• [Supplied material]:
* * *
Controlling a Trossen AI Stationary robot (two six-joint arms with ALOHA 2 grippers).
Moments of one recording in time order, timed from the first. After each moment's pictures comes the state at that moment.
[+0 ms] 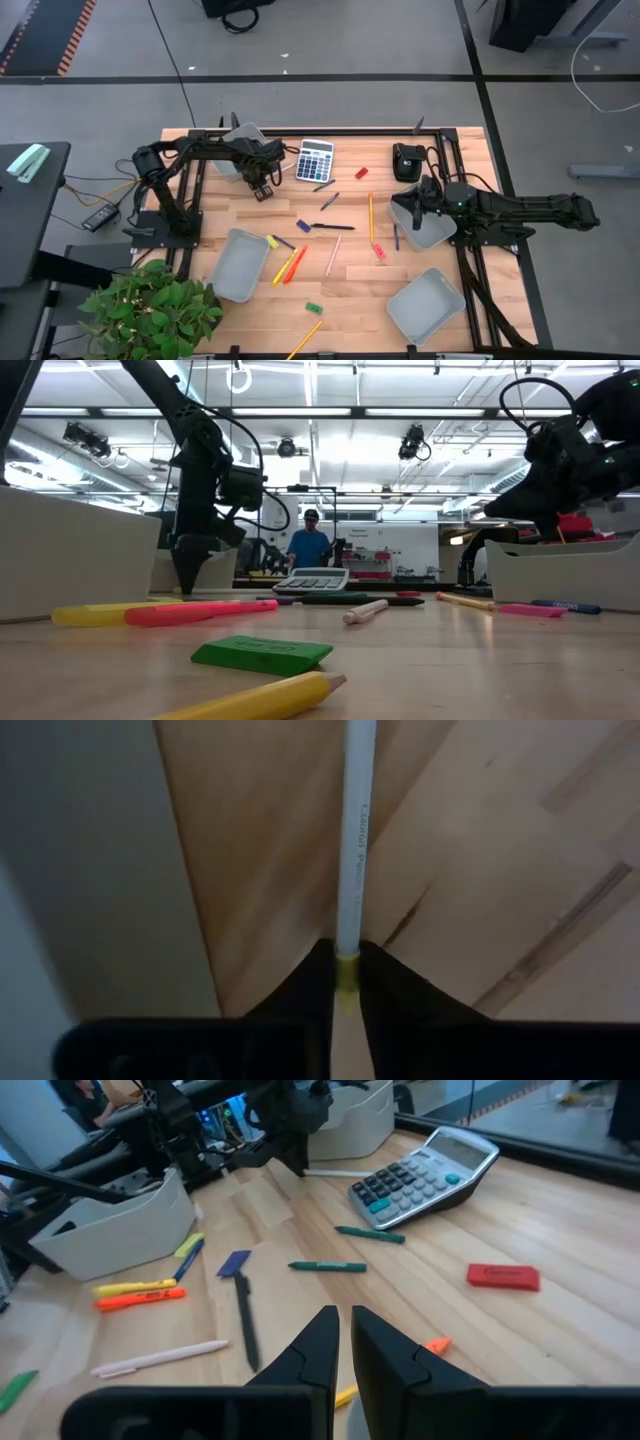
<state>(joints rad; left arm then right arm) 0.56 1.81 0.95 -0.73 -0.14 0.03 -0.14 0.29 0.02 0.00 0.17 0.36</state>
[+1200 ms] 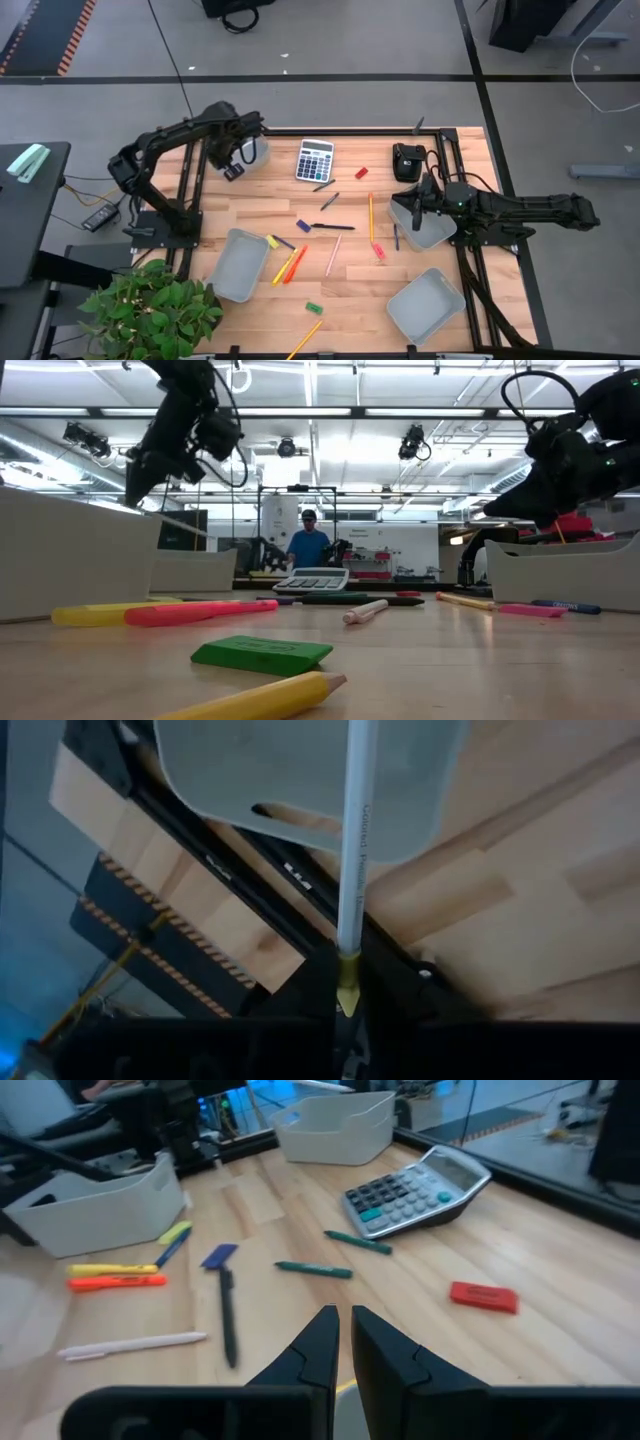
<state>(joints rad) 0.71 1.58 1.28 -1.55 -0.33 -0.13 -0.14 0.29 0.02 0.00 0.17 0.24</state>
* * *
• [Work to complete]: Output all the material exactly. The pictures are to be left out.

• [Response to this exercise]:
Controlling a Trossen AI Stationary robot (two six-joint arms with ALOHA 2 grippers).
Moments of one recording in time order, timed from the first. After each moment's pictures comes the state at that moment.
[+0 ms] 
<state>(joints rad; left arm then right arm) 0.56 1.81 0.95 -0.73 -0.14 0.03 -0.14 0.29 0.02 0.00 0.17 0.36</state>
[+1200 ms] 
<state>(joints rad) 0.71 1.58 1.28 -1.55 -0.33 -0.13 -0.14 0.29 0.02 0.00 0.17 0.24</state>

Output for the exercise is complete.